Your task is to copy every record exactly.

Top of Source data

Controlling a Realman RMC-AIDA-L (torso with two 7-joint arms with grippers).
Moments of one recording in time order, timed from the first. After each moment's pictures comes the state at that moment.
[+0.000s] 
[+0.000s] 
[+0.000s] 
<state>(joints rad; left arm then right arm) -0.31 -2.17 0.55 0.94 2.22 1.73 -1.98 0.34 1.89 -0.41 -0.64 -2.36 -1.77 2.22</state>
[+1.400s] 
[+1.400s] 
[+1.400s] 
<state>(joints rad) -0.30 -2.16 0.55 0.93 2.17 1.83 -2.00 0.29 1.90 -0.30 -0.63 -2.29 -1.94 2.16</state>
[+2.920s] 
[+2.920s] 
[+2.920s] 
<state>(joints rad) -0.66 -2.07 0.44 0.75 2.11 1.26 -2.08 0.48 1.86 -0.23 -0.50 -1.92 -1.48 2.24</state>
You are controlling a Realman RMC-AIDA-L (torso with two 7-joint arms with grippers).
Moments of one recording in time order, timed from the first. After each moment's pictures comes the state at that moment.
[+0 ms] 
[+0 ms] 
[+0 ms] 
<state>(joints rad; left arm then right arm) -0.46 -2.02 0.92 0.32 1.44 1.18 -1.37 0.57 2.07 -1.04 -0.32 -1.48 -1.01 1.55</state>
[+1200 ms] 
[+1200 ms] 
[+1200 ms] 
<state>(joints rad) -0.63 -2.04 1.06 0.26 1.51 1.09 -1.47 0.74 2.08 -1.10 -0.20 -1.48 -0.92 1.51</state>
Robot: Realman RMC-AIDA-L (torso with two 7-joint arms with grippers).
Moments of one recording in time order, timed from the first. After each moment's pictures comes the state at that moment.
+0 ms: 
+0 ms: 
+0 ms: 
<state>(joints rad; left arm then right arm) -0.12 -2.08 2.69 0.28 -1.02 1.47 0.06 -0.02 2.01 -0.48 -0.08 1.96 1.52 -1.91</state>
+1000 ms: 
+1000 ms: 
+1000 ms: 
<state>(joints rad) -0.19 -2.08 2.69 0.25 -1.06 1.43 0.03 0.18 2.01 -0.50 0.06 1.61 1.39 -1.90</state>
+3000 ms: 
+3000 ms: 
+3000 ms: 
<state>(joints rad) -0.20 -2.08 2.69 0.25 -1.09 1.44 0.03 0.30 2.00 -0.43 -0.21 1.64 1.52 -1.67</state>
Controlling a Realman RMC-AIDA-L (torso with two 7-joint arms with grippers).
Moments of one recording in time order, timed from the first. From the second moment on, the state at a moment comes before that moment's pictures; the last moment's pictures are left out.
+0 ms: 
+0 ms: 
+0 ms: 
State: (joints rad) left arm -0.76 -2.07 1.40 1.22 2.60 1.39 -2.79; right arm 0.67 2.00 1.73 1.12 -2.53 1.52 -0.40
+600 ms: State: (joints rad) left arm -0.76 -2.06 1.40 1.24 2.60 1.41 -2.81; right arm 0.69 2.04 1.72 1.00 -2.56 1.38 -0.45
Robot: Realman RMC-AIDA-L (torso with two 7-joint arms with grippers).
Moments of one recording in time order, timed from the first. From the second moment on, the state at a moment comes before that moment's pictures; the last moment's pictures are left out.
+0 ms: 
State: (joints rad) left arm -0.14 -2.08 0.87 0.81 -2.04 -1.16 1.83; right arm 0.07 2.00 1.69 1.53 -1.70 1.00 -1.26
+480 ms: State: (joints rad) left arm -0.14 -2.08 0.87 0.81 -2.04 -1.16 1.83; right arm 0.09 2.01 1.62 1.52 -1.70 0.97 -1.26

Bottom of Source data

## Result of this task
Controlling a Realman RMC-AIDA-L (torso with two 7-joint arms with grippers).
Moments of one recording in time order, timed from the first. After each moment's pictures comes the state at that moment.
[+0.000s] 
[+0.000s] 
[+0.000s] 
<state>(joints rad; left arm then right arm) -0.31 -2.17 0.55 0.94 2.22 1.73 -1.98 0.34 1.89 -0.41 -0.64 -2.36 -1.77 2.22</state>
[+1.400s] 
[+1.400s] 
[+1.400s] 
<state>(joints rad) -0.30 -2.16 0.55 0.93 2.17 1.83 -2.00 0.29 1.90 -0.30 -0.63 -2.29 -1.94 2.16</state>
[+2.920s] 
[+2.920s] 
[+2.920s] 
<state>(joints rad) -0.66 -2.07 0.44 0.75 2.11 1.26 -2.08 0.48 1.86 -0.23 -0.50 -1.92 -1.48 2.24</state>
You are controlling a Realman RMC-AIDA-L (torso with two 7-joint arms with grippers).
Moments of one recording in time order, timed from the first. After each moment's pictures comes the state at that moment.
[+0 ms] 
[+0 ms] 
[+0 ms] 
<state>(joints rad; left arm then right arm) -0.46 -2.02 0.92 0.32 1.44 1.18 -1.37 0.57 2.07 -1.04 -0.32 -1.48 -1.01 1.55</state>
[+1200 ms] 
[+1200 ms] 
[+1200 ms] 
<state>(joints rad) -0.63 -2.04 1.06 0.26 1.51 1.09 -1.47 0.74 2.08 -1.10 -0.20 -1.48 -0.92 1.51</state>
Robot: Realman RMC-AIDA-L (torso with two 7-joint arms with grippers).
Moments of one recording in time order, timed from the first. After each moment's pictures comes the state at that moment.
+0 ms: 
+0 ms: 
+0 ms: 
<state>(joints rad; left arm then right arm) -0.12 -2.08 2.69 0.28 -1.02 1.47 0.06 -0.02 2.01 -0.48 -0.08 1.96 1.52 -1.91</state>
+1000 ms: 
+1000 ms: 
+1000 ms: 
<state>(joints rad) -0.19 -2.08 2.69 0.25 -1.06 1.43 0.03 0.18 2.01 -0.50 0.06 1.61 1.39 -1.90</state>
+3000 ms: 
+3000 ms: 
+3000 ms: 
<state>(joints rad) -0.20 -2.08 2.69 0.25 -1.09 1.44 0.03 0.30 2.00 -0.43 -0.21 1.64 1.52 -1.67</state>
Controlling a Realman RMC-AIDA-L (torso with two 7-joint arms with grippers).
Moments of one recording in time order, timed from the first. From the second moment on, the state at a moment comes before that moment's pictures; the last moment's pictures are left out.
+0 ms: 
+0 ms: 
+0 ms: 
State: (joints rad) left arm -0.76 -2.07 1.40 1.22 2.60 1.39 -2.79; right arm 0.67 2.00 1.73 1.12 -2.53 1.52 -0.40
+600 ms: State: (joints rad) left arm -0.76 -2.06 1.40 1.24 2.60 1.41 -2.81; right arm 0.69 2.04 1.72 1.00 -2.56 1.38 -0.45
Robot: Realman RMC-AIDA-L (torso with two 7-joint arms with grippers).
Moments of one recording in time order, timed from the first. From the second moment on, the state at a moment comes before that moment's pictures; the last moment's pictures are left out.
+0 ms: 
State: (joints rad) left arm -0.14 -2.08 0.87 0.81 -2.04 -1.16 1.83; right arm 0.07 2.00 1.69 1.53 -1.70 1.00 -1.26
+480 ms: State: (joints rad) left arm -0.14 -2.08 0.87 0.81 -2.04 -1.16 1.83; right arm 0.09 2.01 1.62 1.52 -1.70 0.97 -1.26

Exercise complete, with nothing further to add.